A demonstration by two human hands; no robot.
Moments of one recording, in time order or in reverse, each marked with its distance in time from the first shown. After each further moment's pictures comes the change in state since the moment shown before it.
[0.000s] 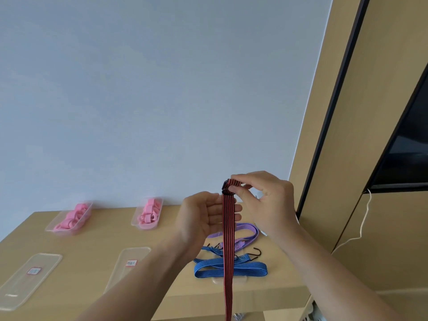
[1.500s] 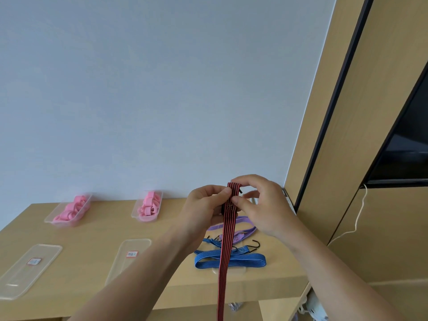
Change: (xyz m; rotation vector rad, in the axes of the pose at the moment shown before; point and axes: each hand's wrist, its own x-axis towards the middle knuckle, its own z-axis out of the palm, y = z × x) left_hand 0.003 -0.008 -0.013 0.175 -0.048 0.119; right_hand -0.013 -0.007 0.001 0.116 -0.379 0.424
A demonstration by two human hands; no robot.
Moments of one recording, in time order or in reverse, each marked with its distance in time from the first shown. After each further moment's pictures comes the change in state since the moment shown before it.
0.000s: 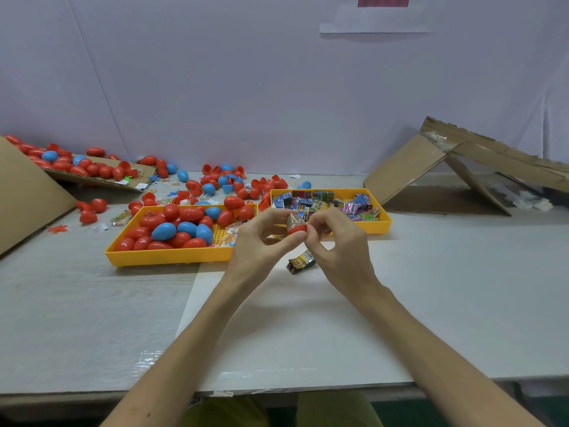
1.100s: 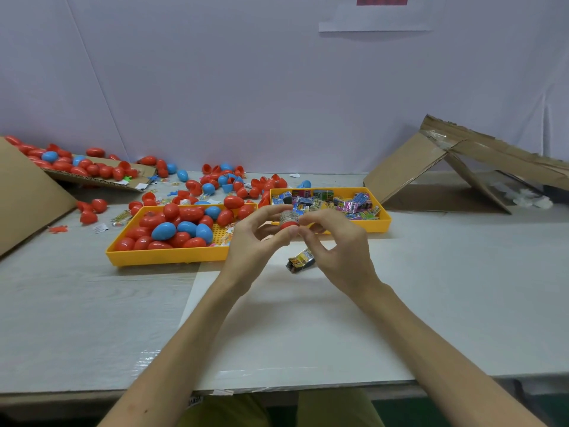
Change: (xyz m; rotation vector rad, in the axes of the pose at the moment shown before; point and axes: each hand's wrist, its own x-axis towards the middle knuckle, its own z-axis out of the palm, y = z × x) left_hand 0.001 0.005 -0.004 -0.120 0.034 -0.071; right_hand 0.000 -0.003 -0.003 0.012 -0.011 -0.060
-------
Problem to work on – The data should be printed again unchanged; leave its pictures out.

Response for this exercise –
A demonstration by two human hands; no robot.
Moments of one recording, in time order or in reverse, each marked with its distance in time from the first shown. After each further moment's pictures comes the change in state since the moment shown before it.
[0.000s] 
[1.500s] 
Change: (xyz m; rotation vector rad, in the axes of the pose at the moment shown before; point and axes: each hand's wrist, its own x-axis towards the middle knuckle, its own z-axis out of the palm, y = z × x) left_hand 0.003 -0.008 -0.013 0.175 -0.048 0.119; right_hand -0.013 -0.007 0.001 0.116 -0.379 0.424
A demonstration by two human hands; no robot.
Moments of one recording, in time order or in reverse, each marked with its distance in time from the first shown. After each further moment's pictures comes the change in state since the moment shown before it.
0.000s: 
1.100s: 
Change: (xyz m; rotation vector rad, in the axes of the pose at the moment shown before; point and axes: each hand's wrist, its own x-axis towards the middle knuckle, its own z-axis out of the palm, y = z × x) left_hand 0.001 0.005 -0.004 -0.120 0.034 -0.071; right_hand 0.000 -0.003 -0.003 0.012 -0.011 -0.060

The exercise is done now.